Hello. I am really wanting to get rid of my steel wheels and wheel covers for my 2011 Cruze and replace then with the Cruze 16" five-spoke alloys. I think the wheels I want are typically found on the 1LT models. I have a LS with 6speed manual tranmission.

Any tips or cautions for me to consider when doing this? Will this require a speedometer computer reprogram? Will this affect the current tire pressure sensors on the car? Anyone know where I can get the best deal on these alloys? Many thanks!


----------



## Eightbelow (Mar 16, 2011)

aupilot said:


> Hello. I am really wanting to get rid of my steel wheels and wheel covers for my 2011 Cruze and replace then with the Cruze 16" five-spoke alloys. I think the wheels I want are typically found on the 1LT models. I have a LS with 6speed manual tranmission.
> 
> Any tips or cautions for me to consider when doing this? Will this require a speedometer computer reprogram? Will this affect the current tire pressure sensors on the car?
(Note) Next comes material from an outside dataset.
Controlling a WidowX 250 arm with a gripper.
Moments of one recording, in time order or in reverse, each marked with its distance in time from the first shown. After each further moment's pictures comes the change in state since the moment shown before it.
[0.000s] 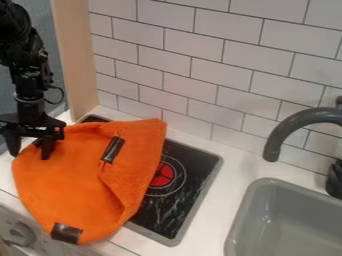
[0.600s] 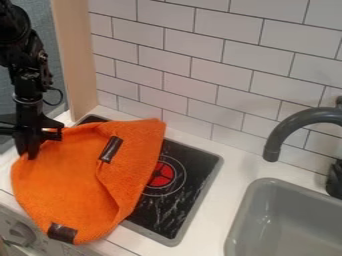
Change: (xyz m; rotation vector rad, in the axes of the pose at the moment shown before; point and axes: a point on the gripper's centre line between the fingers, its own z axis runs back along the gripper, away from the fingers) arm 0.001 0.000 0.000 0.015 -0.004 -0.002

Anyone know where I can get the best deal on these alloys? Many thanks!


You can throw those 16 inch rims on your car no problem, you just need to find them though and probably not at a dealer because they will be expensive. When you find the rims bring them in and have your old tires swapped out and mounted and balanced on your new rims and installed. Your TPM sensors from your old rims should be able to go on your new ones, but I think you may have to buy new valve stems for your tires/newrims because they can't take them out of your old rims without ruining them but they aren't expensive at all.


----------